-- EXERCISE --
Transcribe the data exactly, omitting whatever pictures it holds.

####

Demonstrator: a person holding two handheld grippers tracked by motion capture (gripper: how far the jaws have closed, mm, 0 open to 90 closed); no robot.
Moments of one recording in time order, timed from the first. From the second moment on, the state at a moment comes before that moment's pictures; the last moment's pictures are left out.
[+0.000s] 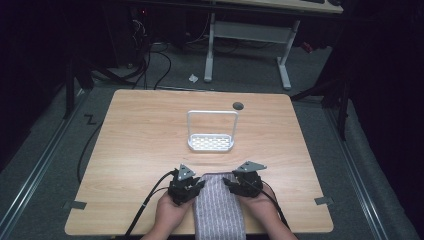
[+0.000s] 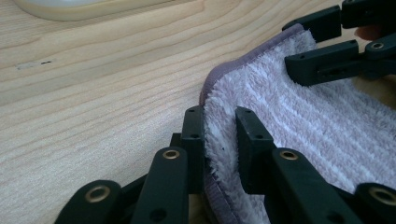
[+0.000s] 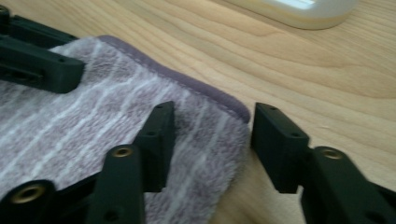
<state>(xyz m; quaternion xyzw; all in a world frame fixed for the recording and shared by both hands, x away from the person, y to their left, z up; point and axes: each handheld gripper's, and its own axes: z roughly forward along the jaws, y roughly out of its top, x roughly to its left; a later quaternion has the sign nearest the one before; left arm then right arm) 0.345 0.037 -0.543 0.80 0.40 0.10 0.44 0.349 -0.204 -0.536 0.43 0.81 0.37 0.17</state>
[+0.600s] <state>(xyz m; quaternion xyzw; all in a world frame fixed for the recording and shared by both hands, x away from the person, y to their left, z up) 0.334 0.043 -0.539 0.78 0.39 0.14 0.47 0.324 -0.193 -0.531 0.41 0.79 0.40 0.22</state>
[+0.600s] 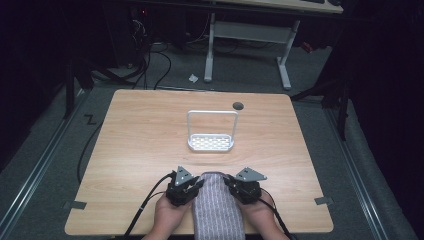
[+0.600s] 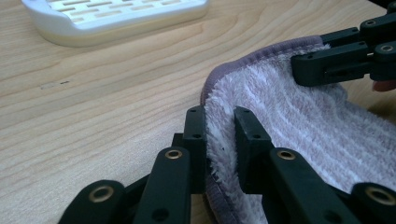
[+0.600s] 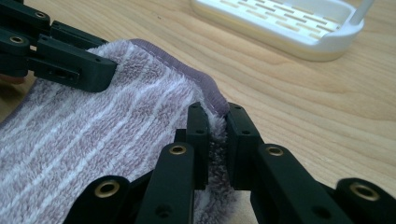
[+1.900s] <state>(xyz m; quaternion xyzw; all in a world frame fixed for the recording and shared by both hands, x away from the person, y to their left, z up) 0.330 0.035 -0.444 0.68 0.36 0.29 0.57 0.314 -0.192 -0.439 0.36 0.68 0.52 0.36</state>
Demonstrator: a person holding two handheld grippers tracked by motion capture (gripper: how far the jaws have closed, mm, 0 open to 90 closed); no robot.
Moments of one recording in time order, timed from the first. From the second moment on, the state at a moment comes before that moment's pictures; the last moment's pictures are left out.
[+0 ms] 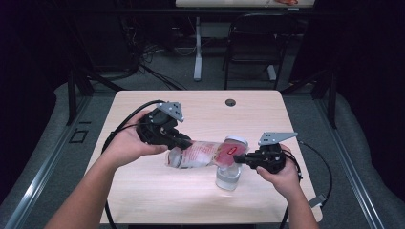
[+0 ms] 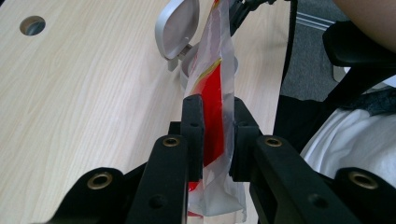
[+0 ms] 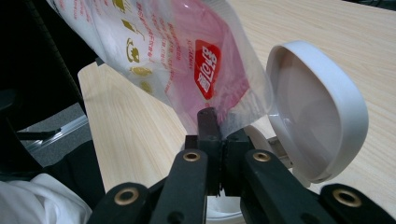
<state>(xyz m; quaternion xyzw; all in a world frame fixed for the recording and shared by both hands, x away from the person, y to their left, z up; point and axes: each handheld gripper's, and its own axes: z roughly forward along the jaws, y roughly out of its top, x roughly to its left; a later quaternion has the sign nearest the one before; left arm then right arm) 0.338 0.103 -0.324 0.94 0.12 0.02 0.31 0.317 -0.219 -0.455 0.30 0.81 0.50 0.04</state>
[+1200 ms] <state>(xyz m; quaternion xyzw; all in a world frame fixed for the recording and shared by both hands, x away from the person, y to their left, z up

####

-- EXPECTED OUTPUT --
Demonstrator: a person holding two handheld grippers tracked by motion capture (gripper: how far the jaws have closed, mm, 0 open to 90 closed); no robot.
Moments of one recording in time order, timed from the first. From the second moment on, the state at a moment comes before that moment's pictures; the last moment's pictures are left out.
[+0.000s] 
[+0.000s] 
[+0.000s] 
<state>(xyz m; quaternion xyzw; all in a world frame fixed for the recording and shared by both hands, x away from the person, y to their left, z up; point and axes: each handheld gripper's, and its own axes: z roughly forward along the jaws, y roughly out of its top, x roughly to its left; a later quaternion has the sign nearest the one before; left arm then right arm) 0.345 0.037 -0.543 0.80 0.40 0.10 0.44 0.349 -0.204 -0.536 0.43 0.81 0.37 0.17</state>
[+0.600s] <state>(xyz m; quaternion xyzw; all in a world frame fixed for the recording and shared by both hands, x away from the person, y to their left, z up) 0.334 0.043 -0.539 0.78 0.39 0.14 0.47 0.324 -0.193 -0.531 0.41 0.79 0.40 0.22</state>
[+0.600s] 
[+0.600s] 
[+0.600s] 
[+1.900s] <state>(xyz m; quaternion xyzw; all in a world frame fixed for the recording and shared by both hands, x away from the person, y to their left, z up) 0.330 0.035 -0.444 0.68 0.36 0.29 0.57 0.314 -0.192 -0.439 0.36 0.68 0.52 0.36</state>
Demonstrator: a person holding two handheld grippers tracked by motion capture (gripper: how far the jaws have closed, mm, 0 open to 90 closed); no robot.
Moments of one recording in time order, timed from the first. From the second moment on, the state at a moment comes before that moment's pictures; the last moment's pictures are left out.
[+0 ms] 
[+0 ms] 
[+0 ms] 
<state>(xyz m; quaternion xyzw; all in a world frame fixed for the recording and shared by both hands, x away from the person, y to their left, z up; point and axes: each handheld gripper's, and its own axes: z roughly forward along the jaws, y roughly out of its top, x roughly to its left; a later quaternion has the sign nearest the one before; left arm then right arm) 0.338 0.103 -0.324 0.94 0.12 0.02 0.31 0.317 -0.219 -0.455 0.30 0.81 0.50 0.04</state>
[+1200 ms] <state>(xyz m; quaternion xyzw; all in a world frame fixed for the recording and shared by both hands, x away from the person, y to their left, z up

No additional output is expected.